WORK TO COMPLETE:
Return, word for word, the lines running from the one that contains "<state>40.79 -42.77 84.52" to the final line of the listing below.

(Beginning of DATASET SECTION)

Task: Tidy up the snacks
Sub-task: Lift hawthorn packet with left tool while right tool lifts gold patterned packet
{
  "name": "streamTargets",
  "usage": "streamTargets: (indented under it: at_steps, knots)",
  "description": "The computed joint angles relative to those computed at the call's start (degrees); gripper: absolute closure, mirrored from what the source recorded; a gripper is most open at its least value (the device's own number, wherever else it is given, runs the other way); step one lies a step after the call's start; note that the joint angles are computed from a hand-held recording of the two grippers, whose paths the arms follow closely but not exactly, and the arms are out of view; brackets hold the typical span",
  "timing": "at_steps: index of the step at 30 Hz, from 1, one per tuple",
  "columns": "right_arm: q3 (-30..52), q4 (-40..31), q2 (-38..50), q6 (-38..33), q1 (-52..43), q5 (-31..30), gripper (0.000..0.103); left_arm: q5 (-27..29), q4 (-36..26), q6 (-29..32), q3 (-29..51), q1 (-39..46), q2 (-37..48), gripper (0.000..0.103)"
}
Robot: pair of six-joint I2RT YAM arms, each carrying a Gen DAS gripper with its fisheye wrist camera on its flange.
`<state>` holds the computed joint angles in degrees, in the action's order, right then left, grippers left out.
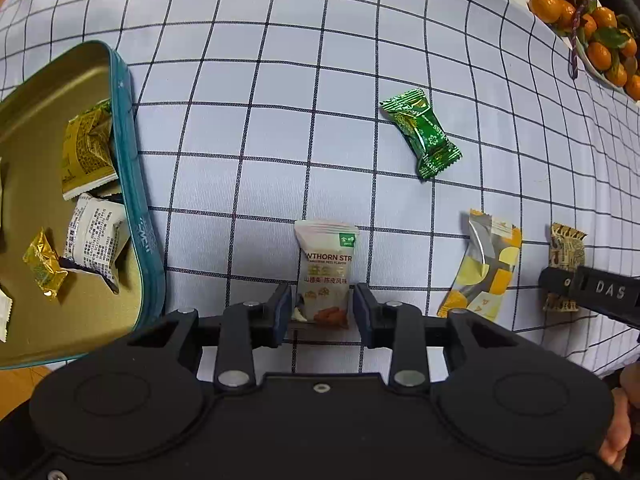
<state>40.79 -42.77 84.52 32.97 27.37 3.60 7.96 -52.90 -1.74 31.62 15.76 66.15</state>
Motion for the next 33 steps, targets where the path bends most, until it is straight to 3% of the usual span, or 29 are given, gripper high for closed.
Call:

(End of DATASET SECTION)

SOLUTION TO THIS PROBLEM:
<state>40.79 -42.77 84.52 32.97 27.37 3.60 7.96 -52.90 -1.74 31.62 15.76 66.15</state>
Motion for the next 33 steps, targets where the path bends most, until it is straight to 3% of the usual span, or 29 are given, gripper high for closed.
Call:

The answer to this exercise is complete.